Mean: Relates to the average color and tone.
Variance: Relates to the contrast and texture intensity.

The AdaIN layer is surprisingly simple and has no learnable parameters itself. It does its job in two steps:

Strip the Content's Style: It takes the feature maps (from the pre-trained CNN) of the content image and normalizes them per channel. This is called Instance Normalization. This process removes the original style (strips its mean and variance) from the feature map, effectively "bleaching" it of its texture and color palette, leaving only the structural information.
Apply the New Style: It then takes this "style-less" content and scales and shifts it using the mean and variance calculated from the style image's feature maps.

The formula is elegantly simple:

$AdaIN(content, style) = style_{std\_dev} * (normalized\_content) + style_{mean}$

It calculates the style statistics from the style image and applies them directly to the de-styled content image.

The only issue you should have seen by now is that the output of the AdaIN layer will not be an image but a feature map. This feature map needs to be transformed back into our image or pixel-space.

Here's how AdaIN layer fits into the full network:

Encoder: A pre-trained VGG-16 network acts as a fixed encoder. Both the content and style images are passed through it to extract their feature maps.
AdaIN Layer: This is the heart of the model. It takes the content features and the style features from the encoder and aligns them using the formula above.
Decoder: A separate decoder network is trained to take the modified feature maps from the AdaIN layer and translate them back into a full-resolution, stylized image.

The key is that only the decoder is trained. The VGG encoder is fixed, and the AdaIN layer has no weights. The decoder learns how to properly reconstruct an image from feature maps that have had the style-swap operation performed on them.

Content Loss

The content loss ensures that the output image preserves the structure of the original content. The logic is a bit different here:

The stylized features from the AdaIN layer, let's call them t, are our target.
The decoder takes t and generates an output image, g.
We then pass this output image g back through the encoder to get its features, feat(g).
The content loss is simply the Mean Squared Error (MSE) between feat(g) and our target t.

loss_content = MSE(feat(g), t)

Style Loss

The style loss ensures the output image matches the style of the style image. This is calculated by comparing the statistics (mean and variance) of the output image's features to the style image's features.

Here's the process:

Pass the output image g through the encoder and get its feature maps from multiple layers (e.g., relu1_1, relu2_1, relu3_1, relu4_1).
Do the same for the original style image.
For each layer, calculate the mean and standard deviation of the features for both g and the style image.
The style loss for that layer is the sum of the MSE between their means and the MSE between their standard deviations.
The total style loss is the sum of these losses across all layers.

Total Loss

The final loss that we use to train our decoder is a weighted sum of these two losses:

total_loss = loss_content + style_weight * loss_style

The author’s used VGG-16 as the encoder.
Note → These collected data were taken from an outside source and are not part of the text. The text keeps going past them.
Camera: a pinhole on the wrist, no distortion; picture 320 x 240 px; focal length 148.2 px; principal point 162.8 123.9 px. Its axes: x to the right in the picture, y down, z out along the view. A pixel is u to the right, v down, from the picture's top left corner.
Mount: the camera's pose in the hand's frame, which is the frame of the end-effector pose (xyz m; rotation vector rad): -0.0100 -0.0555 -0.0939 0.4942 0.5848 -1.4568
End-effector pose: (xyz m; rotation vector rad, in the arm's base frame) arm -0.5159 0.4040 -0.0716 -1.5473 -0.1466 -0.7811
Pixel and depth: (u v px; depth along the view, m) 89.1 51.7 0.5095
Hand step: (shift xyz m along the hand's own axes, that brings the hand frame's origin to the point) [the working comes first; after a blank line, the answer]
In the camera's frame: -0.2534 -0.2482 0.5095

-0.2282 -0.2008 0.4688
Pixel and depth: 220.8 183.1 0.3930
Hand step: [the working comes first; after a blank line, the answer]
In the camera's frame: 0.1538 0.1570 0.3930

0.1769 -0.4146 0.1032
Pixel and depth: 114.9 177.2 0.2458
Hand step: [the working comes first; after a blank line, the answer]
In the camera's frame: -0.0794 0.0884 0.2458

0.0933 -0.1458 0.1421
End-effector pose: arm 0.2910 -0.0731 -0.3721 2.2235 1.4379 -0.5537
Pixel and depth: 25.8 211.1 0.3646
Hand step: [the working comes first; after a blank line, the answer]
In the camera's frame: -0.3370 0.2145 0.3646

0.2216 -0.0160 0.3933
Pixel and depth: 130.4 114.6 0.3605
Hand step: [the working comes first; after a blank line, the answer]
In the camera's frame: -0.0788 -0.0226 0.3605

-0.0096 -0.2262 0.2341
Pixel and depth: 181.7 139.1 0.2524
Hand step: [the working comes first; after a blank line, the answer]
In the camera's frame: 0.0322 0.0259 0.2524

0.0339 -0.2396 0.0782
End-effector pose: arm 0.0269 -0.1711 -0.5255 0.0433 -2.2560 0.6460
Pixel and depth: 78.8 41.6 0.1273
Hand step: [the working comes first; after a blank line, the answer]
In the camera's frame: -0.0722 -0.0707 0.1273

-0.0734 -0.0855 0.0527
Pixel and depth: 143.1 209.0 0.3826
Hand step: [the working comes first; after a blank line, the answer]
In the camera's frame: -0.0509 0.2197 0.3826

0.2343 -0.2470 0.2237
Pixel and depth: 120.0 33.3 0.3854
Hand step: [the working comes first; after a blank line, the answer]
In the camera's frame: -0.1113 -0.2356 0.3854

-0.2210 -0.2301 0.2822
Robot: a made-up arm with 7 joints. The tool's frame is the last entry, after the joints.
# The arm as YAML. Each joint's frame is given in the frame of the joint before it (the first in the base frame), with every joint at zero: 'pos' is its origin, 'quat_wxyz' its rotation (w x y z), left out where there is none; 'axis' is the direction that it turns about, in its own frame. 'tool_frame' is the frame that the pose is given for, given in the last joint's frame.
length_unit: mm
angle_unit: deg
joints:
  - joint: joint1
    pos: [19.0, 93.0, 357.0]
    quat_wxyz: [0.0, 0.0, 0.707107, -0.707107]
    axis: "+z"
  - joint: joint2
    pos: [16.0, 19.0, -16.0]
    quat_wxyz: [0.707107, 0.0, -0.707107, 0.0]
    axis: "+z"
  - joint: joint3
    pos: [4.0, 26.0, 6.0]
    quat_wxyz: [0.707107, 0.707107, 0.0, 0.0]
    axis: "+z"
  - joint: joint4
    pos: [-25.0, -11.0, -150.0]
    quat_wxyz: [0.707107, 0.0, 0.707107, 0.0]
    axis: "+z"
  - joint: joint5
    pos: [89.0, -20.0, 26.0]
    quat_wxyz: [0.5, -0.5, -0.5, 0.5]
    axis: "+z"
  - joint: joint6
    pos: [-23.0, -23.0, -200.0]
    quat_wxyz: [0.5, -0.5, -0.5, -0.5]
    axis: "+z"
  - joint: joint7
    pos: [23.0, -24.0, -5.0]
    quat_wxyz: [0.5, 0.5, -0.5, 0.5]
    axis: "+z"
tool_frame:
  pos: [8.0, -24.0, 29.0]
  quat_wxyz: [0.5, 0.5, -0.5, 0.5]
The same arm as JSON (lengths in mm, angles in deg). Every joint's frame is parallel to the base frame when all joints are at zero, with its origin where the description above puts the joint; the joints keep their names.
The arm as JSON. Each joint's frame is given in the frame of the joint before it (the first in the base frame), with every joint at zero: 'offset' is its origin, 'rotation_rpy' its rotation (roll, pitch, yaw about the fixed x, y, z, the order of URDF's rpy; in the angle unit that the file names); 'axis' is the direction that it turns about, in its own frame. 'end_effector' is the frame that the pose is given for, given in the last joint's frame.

Only the layers upto relu-4-1 are used for extracting the feature maps. The decoder is the exact VGG-16 model in reverse. The training was performed with a batch size of 8 for both the content & style image datasets. I have done the same. I trained the decoder for 100,000 steps on a RTX 4080S GPU. It took about 4 hours.

Avril + fall

pumpkin + mondrian

The content image followed by style image & the model output.

All my experiments are on this colab notebook. I can see artifacts along edges but it seems to be working well. A little more experimentation & I might convert this to an app!